Output the full listing again without altering anything.

[Records for the exercise — start]

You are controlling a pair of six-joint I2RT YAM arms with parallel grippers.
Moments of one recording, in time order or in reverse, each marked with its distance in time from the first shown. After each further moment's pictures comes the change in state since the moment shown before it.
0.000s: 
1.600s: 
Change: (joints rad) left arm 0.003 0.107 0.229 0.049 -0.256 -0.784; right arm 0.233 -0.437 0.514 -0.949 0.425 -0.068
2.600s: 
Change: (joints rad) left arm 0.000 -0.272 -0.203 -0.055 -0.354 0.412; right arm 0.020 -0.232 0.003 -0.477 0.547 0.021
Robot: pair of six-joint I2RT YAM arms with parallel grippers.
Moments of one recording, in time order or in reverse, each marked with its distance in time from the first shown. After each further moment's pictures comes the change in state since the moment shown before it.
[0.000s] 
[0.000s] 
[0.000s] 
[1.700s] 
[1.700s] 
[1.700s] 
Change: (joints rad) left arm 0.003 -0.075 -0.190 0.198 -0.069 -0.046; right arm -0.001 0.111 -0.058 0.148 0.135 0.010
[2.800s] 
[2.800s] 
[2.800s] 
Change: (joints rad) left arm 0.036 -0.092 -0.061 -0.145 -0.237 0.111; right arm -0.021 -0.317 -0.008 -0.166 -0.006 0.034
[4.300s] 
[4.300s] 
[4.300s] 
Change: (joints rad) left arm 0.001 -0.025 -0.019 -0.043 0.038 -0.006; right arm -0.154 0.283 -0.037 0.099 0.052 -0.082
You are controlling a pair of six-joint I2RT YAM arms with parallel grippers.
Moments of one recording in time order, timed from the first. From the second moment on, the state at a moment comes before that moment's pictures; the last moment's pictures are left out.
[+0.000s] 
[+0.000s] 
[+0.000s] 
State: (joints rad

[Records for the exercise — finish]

> **Task answer**:
You are controlling a pair of six-joint I2RT YAM arms with parallel grippers.
Moments of one recording, in time order or in reverse, each marked with its distance in time from the first shown. After each further moment's pictures comes the change in state since the moment shown before it.
0.000s: 
1.600s: 
Change: (joints rad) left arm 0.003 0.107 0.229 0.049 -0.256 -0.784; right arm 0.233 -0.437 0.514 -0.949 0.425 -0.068
2.600s: 
Change: (joints rad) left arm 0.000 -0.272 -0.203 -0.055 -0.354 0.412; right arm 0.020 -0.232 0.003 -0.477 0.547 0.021
Robot: pair of six-joint I2RT YAM arms with parallel grippers.
Moments of one recording, in time order or in reverse, each marked with its distance in time from the first shown. After each further moment's pictures comes the change in state since the moment shown before it.
[0.000s] 
[0.000s] 
[0.000s] 
[1.700s] 
[1.700s] 
[1.700s] 
Change: (joints rad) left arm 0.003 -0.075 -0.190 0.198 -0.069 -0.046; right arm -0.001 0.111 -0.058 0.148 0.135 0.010
[2.800s] 
[2.800s] 
[2.800s] 
Change: (joints rad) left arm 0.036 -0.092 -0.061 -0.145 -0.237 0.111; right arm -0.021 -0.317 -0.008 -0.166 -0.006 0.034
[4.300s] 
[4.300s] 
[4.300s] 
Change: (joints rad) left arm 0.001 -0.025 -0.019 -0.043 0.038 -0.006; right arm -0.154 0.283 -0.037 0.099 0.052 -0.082
You are controlling a pair of six-joint I2RT YAM arms with parallel grippers.
Moments of one recording in time order, timed from the first. From the second moment on, the state at a moment comes before that moment's pictures; the last moment's pictures are left out.
[+0.000s] 
[+0.000s] 
[+0.000s] 
State: (joints rad

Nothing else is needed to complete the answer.